Task directions: Retype the records in full, and please keep the pictures out of the copy.

Supplied records:

- - - -

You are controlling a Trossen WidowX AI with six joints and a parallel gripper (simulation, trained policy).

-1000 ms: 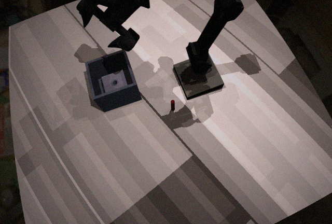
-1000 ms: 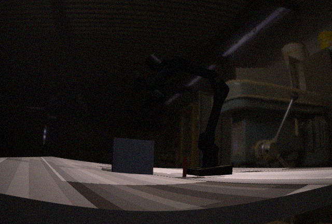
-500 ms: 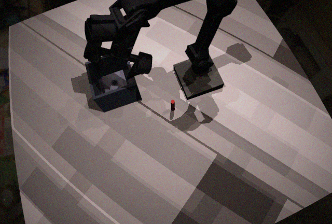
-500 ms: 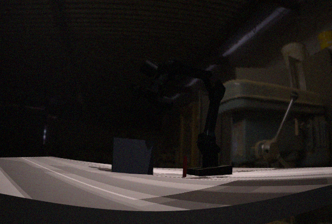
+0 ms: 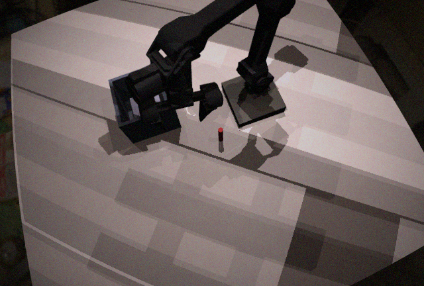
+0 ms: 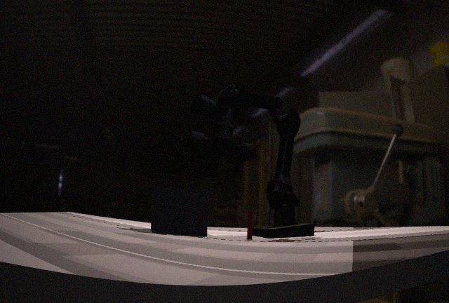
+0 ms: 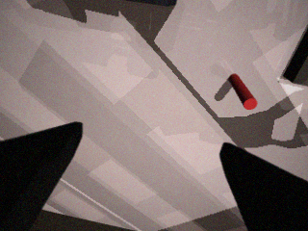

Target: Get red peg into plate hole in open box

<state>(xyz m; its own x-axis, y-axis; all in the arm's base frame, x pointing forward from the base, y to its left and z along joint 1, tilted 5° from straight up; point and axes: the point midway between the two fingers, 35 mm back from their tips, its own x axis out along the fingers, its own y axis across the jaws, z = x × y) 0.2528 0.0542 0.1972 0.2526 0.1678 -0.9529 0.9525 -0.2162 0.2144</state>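
Right now the red peg is 140 mm below my gripper tip, 90 mm behind it and 30 mm to the left of it. Also, from my gripper tip: plate (160 mm to the right, 130 mm below, 60 mm ahead).
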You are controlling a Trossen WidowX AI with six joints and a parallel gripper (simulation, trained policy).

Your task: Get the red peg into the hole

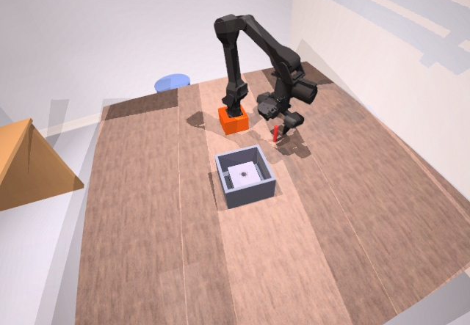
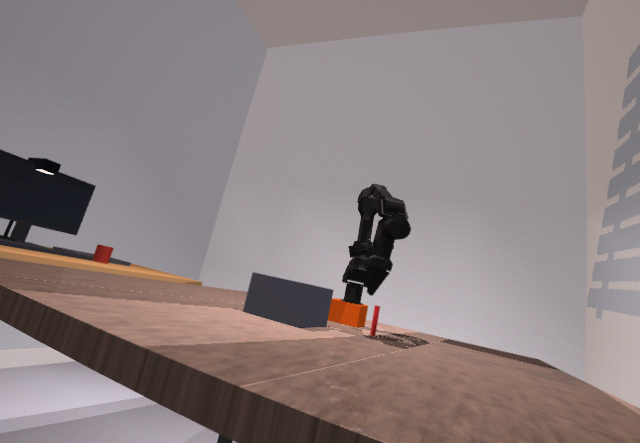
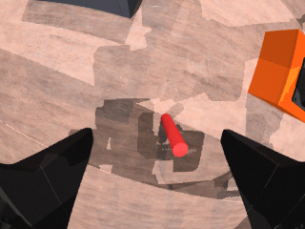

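The red peg is 70 mm below my gripper tip, 30 mm behind it and 20 mm to the left of it. From my gripper tip the other things lie so: grey box (170 mm to the right, 130 mm ahead, 80 mm below); pale plate (170 mm to the right, 130 mm ahead, 60 mm below).
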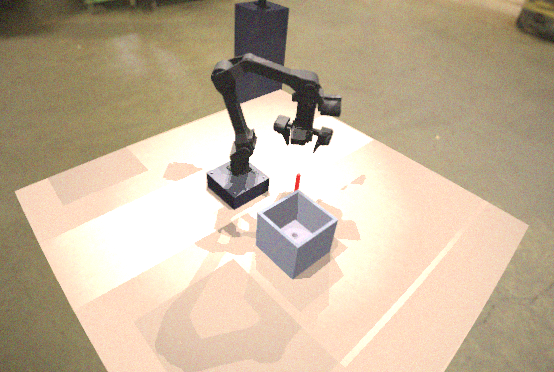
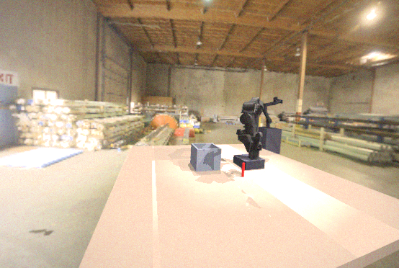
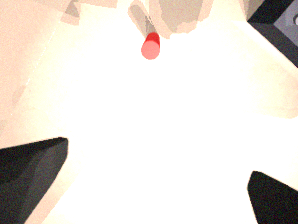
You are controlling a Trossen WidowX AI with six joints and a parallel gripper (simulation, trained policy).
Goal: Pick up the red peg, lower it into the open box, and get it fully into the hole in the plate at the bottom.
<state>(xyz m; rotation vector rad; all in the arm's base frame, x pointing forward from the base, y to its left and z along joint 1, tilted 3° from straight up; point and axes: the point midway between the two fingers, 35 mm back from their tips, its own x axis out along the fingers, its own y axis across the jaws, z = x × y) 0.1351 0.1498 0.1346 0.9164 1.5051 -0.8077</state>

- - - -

Response box:
You are controlling a Trossen WidowX AI with six joints and a parallel gripper (simulation, trained policy).

-1000 ms: 
-1000 ms: 
-500 ms: 
-500 ms: 
+0 ms: 
+0 ms: 
+0 ms: 

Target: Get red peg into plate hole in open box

<state>(xyz m; its own x-axis, y-axis; all in the arm's base frame, x pointing forward from the base, y to its left and z along joint 1, tilted 5° from straight up; point and axes: the point midway between the two fingers, 35 mm back from their tips, its own x axis out along the fingers, its own y axis across the jaws, z = x × y) 0.2528 0.0542 0.1972 0.2526 0.1678 -0.9529 0.9525 -0.2162 0.2144</state>
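Right now the red peg is 140 mm below my gripper tip, 90 mm behind it and 30 mm to the left of it. Also, from my gripper tip: plate (160 mm to the right, 130 mm below, 60 mm ahead).
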You are controlling a Trossen WidowX AI with six joints and a parallel gripper (simulation, trained policy).

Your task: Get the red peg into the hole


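The red peg is 70 mm below my gripper tip, 30 mm behind it and 20 mm to the left of it. From my gripper tip the other things lie so: grey box (170 mm to the right, 130 mm ahead, 80 mm below); pale plate (170 mm to the right, 130 mm ahead, 60 mm below).
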You are controlling a Trossen WidowX AI with six joints and a parallel gripper (simulation, trained policy).
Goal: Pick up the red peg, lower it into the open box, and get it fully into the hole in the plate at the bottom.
<state>(xyz m; rotation vector rad; all in the arm's base frame, x pointing forward from the base, y to its left and z along joint 1, tilted 3° from straight up; point and axes: the point midway between the two fingers, 35 mm back from their tips, its own x axis out along the fingers, its own y axis across the jaws, z = x × y) 0.1351 0.1498 0.1346 0.9164 1.5051 -0.8077</state>

The exercise is done now.